Open Data Infrastructure
DataFusion UDF Boundaries for Data Product APIs
How DataFusion UDFs can become reviewed API boundaries for data product services instead of hidden runtime shortcuts.
A user-defined function looks small until it becomes the place business logic, policy logic, and performance risk hide together.
UDFs are API boundaries
Data product APIs often need logic that plain SQL does not express cleanly. Teams add a user-defined function, expose an endpoint, and move on. That is convenient. It is also the moment the API contract becomes harder to audit.
The ODI lens treats a UDF as a boundary. It has inputs, outputs, owners, versions, allowed data types, policy assumptions, and failure behavior. If a data product API depends on it, the function is no longer a local implementation detail.
DataFusion makes functions explicit
DataFusion documents scalar, window, aggregate, and table UDF patterns. It also exposes catalogs, table providers, and plans that can be inspected around execution. That combination gives API owners a place to register behavior and a place to review how the behavior enters the query path.
Core idea: a UDF that affects a data product answer should have the same review posture as the API that exposes the answer.
Review the function, not just the query
Review the function signature, volatility expectations, null behavior, error behavior, resource cost, and policy context. Log which UDF version ran for a request. If the function touches external state, treat that state as part of the data product contract.
For related guidance, read DataFusion UDF boundaries for governed query services, DataFusion logical plans as policy evidence, and agentic AI tool schemas as data contracts.
What breaks first
- A UDF implements business logic without an owner or version.
- A policy check hides inside a function that auditors cannot inspect.
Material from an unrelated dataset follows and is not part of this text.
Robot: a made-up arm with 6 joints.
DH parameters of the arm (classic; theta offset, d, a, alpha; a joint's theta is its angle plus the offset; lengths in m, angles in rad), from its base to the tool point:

- A function calls an external service without timeout and replay rules.
- The API logs query text but not the function version that changed the answer.
UDF governance questions
Ask whether every UDF has an owner, version, test fixture, resource budget, and policy assumption. If the function can change the meaning of an answer, it belongs in the review record.
Sources to start with
These primary sources anchor the technical claims in this guide.
- DataFusion user-defined functions documentation
- DataFusion functions documentation
- DataFusion custom table provider documentation
- OpenLineage object model documentation
A data product API is only as reviewable as the functions it trusts.